_Supplied data:_
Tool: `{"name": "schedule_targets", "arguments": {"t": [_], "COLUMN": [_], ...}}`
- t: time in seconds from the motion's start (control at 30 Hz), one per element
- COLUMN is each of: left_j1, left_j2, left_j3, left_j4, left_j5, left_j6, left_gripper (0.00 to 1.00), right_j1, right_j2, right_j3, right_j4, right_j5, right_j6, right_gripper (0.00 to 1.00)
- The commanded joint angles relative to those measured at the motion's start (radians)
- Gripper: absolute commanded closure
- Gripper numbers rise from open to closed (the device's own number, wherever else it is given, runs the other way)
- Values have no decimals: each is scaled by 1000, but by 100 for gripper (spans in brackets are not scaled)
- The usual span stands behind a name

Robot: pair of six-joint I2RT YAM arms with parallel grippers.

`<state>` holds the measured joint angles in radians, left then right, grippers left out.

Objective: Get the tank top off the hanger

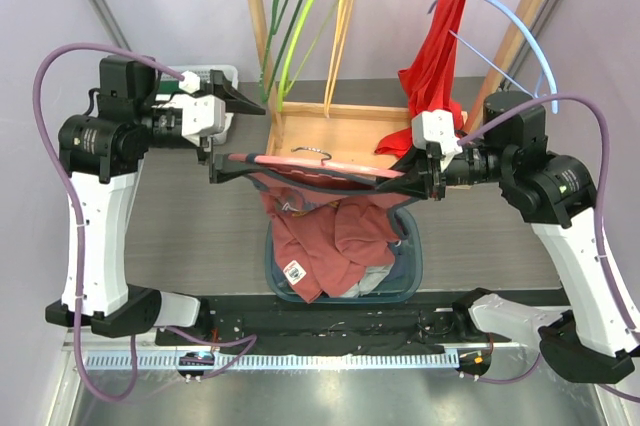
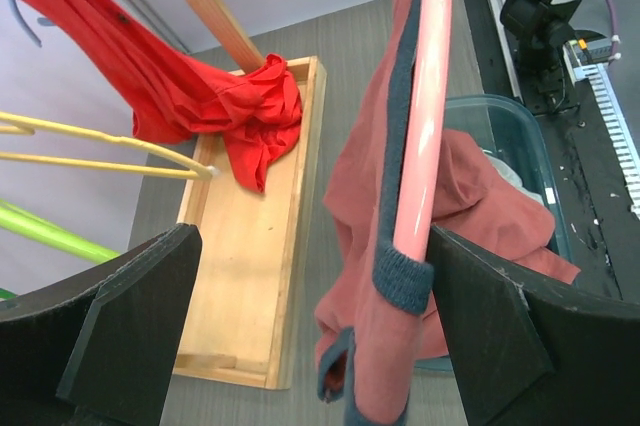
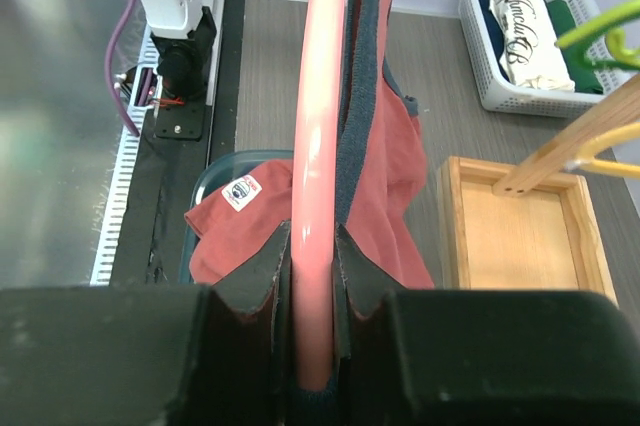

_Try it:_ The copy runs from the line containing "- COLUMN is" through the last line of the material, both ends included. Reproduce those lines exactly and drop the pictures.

_Task solution:_
- COLUMN is each of: left_j1, left_j2, left_j3, left_j4, left_j5, left_j6, left_gripper (0.00 to 1.00), right_j1, right_j2, right_j3, right_j4, right_j5, right_j6, right_gripper (0.00 to 1.00)
- The commanded joint angles relative to those measured at the motion's start (radians)
- Gripper: absolute commanded closure
- Gripper numbers rise from open to closed (the device's own number, wherever else it is given, runs the other way)
- Values have no decimals: each is scaled by 1000, but by 100 for gripper (spans in brackets are not scaled)
- The usual span stands behind a name

Robot: pair of six-joint I2RT YAM arms with parallel grippers.

`<state>` holds the measured joint angles in radians, left then right, grippers left out.

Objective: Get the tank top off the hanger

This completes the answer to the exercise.